Adding a new field to a Firestore collection

In my app I tried to work exclusively with dates stored in UTC, though found some combination of the Firestore SDK, the browser, and my (lack of) JavaScript skills - round tripping dates was really hard. Saving a date at what I thought was midnight then no longer came back in a query that I, again, thought was from midnight. Date objects are passed on save/query, Firestore actually saves them as a Timestamp, and clear documentation on what should be a pretty common use case for dates - querying on a date range, leads to plenty of questions. I decided to reclaim what was left of my sanity and store unix time instead. I still need to handle local to UTC on the client, though Firestore is no longer doing anything more than storing a number.

After updating the app to handle a new field (dateUnix) going forwards, a backfill of old data was required.
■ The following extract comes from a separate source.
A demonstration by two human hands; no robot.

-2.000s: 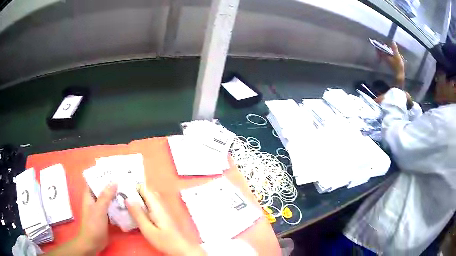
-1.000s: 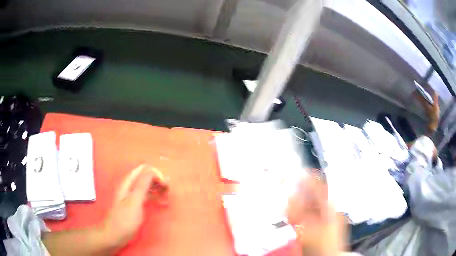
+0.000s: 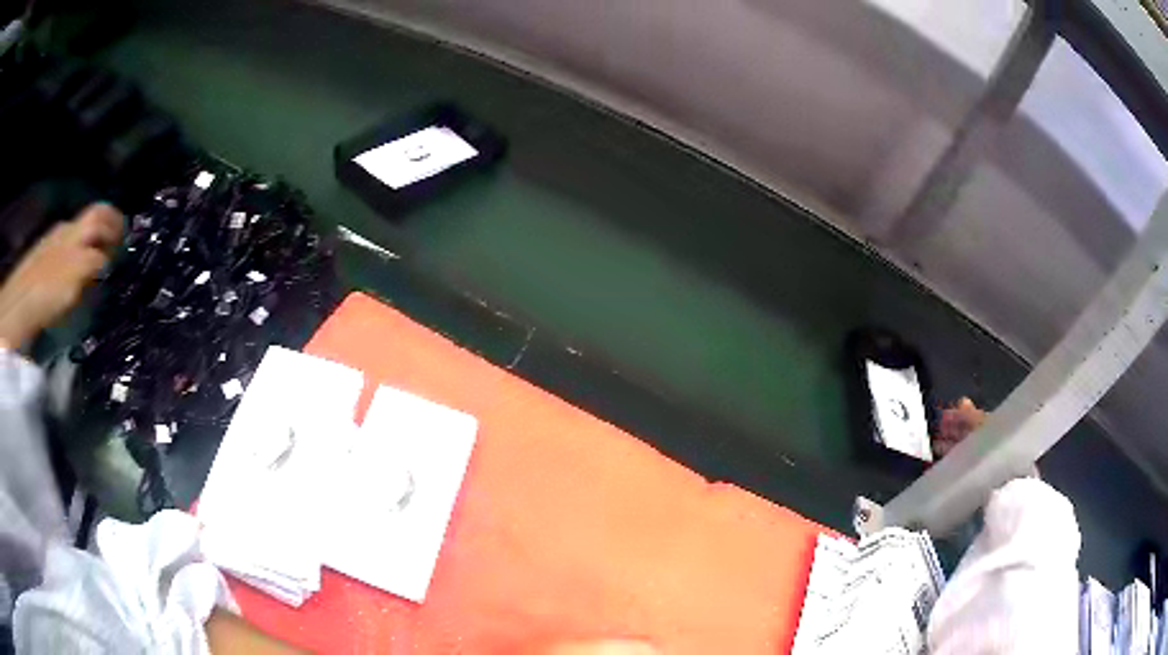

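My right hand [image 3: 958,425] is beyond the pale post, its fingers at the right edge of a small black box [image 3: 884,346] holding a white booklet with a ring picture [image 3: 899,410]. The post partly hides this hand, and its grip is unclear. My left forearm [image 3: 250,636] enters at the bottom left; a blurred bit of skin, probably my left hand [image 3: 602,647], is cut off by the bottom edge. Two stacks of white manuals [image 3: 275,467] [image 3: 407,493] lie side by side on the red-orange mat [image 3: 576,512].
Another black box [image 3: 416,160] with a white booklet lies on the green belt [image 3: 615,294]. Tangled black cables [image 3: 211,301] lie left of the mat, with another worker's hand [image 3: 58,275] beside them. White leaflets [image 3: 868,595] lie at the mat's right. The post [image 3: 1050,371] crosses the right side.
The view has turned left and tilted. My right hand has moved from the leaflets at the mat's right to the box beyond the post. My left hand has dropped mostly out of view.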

The example code below takes every item and stores the converted date value in a new field dateUnix. I was surprised to discover there was no way to query by absence of a field (e.g. .where('date','===', undefined)), and so instead you'll need to loop through every item and update if necessary. The code below is designed to run in the browser and assumes you have your Firebase configuration in a file called firebase.js.

import "firebase/firestore";
import firebase from "./firebase";

const db = firebase.firestore();
const itemsCollection = db.collection("items");

export const bulkUpdate = async () => {
const limit = 50;
let allItemsResult = await itemsCollection.limit(limit).get();
let read = allItemsResult.docs.length;

while (read > 0) {
const batch = db.batch();
let updated = 0;

allItemsResult.docs.forEach((queryResult) => {
const doc = queryResult.data();

if (!doc.dateUnix) {
updated++;

batch.update(queryResult.ref, {
// getTime() returns milliseconds
// We convert to seconds and remove any fractional part
dateUnix: (doc.date.toDate().getTime() / 1000) | 0,
});
}
});

await batch.commit();
console.log(`Updated ${updated} of ${read} items!`);

const lastVisible = allItemsResult.docs[read - 1];
allItemsResult = await itemsCollection
.startAfter(lastVisible)
.limit(limit)
.get();
read = allItemsResult.docs.length;
}
};

Some things to note about the script:

  • We get 50 items at a time
    • We could get everything if the collection is smaller, though then the example wouldn't feature pagination
  • We work in batches of 50 until there are no items left
    • Working a record at a time does work, though batching speeds things up
  • If the document doesn't have a dateUnix property, we add it
  • We create the new field by using existing data on the document
  • We use a transaction to
  • When we get the next set of 50 items, we use the last item we saw to control where to start the next page at
  • Progress is reported to the console...definitely an MVP implementation!

So far I've only had to do this on collections with a few hundred documents and it finished in less than a second. I also had the luxury of knowing the collection wasn't sustaining any concurrent modifications, so I have no idea how this performs on a busy collection.

One thing I've started to do is add an insertedDate value (using the serverTimestamp) to all documents, which I could have used to order the collection, and only process rows that weren't inserting dateUnix (as I updated the app to load that for all new rows). The other advantage of an insertedDate is that it allows you to keep track of progress or even partition the work (if you've got a very large collection you need to update).